State the number of lines in the following data that contain the string "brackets", and nothing else.
== ENTRIES PROVIDED ==
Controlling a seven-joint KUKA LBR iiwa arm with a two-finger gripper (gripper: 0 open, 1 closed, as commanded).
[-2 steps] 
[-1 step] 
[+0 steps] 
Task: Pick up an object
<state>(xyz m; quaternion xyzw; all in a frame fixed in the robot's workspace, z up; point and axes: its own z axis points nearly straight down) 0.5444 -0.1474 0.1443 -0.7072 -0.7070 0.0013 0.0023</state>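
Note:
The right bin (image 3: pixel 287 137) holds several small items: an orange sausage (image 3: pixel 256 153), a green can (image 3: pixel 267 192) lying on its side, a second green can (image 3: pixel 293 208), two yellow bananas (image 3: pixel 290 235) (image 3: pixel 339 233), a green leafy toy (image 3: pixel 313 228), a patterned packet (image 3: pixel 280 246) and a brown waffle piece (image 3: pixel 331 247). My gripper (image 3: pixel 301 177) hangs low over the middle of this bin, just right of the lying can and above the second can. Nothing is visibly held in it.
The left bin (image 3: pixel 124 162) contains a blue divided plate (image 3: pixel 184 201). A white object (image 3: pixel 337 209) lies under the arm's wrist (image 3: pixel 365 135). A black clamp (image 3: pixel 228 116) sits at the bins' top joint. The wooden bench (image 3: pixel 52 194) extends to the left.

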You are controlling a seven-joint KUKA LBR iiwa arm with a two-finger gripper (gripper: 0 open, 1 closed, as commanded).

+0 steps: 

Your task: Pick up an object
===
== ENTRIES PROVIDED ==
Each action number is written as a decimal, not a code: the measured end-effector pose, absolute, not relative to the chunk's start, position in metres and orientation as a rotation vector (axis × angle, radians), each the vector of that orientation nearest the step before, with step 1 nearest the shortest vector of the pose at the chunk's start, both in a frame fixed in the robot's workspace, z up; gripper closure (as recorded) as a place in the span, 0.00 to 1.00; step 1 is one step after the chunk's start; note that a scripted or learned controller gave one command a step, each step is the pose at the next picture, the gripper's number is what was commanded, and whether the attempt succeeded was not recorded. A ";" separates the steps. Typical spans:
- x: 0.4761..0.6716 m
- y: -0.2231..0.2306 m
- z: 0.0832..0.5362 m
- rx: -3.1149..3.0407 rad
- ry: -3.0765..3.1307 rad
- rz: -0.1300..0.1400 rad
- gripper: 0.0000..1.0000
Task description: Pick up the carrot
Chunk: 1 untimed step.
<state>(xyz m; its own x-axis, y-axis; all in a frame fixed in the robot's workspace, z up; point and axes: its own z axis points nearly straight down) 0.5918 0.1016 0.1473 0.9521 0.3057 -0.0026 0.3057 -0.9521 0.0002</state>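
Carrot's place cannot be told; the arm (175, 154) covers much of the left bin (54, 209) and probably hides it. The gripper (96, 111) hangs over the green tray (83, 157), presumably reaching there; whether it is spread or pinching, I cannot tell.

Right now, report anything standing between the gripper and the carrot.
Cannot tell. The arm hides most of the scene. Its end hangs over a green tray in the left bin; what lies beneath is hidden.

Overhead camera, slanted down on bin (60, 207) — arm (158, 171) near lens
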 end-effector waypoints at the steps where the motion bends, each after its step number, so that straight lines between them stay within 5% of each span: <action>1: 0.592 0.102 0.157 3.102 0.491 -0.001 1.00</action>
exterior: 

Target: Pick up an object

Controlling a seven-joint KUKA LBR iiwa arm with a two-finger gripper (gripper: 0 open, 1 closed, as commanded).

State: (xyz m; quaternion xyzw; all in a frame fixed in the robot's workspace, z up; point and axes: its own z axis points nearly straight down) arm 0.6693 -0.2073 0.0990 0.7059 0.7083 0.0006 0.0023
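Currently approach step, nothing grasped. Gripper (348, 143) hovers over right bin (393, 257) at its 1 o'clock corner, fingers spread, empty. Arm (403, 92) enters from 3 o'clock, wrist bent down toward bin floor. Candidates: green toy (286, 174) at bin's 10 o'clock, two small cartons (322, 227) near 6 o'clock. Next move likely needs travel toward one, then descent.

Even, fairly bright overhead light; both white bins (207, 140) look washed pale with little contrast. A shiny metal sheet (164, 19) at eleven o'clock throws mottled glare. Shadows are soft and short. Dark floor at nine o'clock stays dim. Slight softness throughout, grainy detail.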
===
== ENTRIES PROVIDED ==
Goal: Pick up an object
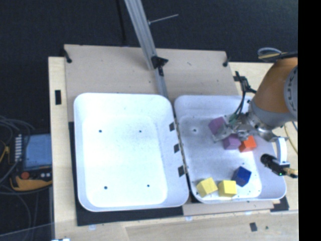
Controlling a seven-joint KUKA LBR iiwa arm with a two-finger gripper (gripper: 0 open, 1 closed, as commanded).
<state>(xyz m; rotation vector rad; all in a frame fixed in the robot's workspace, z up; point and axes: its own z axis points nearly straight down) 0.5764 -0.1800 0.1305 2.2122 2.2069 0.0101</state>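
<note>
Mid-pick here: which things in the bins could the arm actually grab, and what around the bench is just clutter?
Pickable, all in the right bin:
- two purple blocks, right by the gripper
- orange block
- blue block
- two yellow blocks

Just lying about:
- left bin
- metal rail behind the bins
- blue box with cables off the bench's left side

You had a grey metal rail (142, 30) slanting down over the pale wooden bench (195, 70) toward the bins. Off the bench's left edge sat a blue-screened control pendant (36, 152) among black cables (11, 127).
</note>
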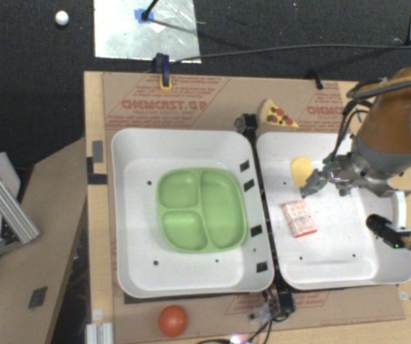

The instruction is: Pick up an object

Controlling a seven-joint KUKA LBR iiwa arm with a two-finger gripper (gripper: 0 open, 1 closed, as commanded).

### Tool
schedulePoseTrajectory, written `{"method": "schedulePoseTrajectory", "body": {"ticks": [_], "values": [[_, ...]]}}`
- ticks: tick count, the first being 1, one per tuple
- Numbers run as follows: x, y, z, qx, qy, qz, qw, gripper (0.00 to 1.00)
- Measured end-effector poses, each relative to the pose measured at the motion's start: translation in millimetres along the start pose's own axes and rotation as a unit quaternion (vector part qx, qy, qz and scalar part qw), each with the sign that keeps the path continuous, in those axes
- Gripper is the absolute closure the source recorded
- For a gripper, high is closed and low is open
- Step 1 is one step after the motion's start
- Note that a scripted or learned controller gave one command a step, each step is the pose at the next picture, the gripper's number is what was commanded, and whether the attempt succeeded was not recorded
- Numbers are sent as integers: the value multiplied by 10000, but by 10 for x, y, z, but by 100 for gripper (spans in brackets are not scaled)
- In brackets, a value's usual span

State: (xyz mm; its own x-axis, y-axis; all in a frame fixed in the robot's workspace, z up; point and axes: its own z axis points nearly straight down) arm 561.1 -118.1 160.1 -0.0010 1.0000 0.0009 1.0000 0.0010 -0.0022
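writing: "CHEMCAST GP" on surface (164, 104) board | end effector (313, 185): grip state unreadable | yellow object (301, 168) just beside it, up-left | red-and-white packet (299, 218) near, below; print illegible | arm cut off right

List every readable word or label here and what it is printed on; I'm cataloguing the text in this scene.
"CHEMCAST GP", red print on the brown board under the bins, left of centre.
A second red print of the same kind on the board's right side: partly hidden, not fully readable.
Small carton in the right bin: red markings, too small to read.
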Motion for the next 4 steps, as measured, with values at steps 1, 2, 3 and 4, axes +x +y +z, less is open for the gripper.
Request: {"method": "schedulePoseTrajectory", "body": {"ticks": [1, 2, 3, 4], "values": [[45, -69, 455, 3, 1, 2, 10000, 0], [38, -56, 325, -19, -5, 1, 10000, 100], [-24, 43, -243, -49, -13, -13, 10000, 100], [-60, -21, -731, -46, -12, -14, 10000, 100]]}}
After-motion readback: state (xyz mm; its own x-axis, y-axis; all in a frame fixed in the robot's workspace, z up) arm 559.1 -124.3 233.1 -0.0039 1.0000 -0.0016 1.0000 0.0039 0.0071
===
ANSWER FOR THIS EXERCISE: 2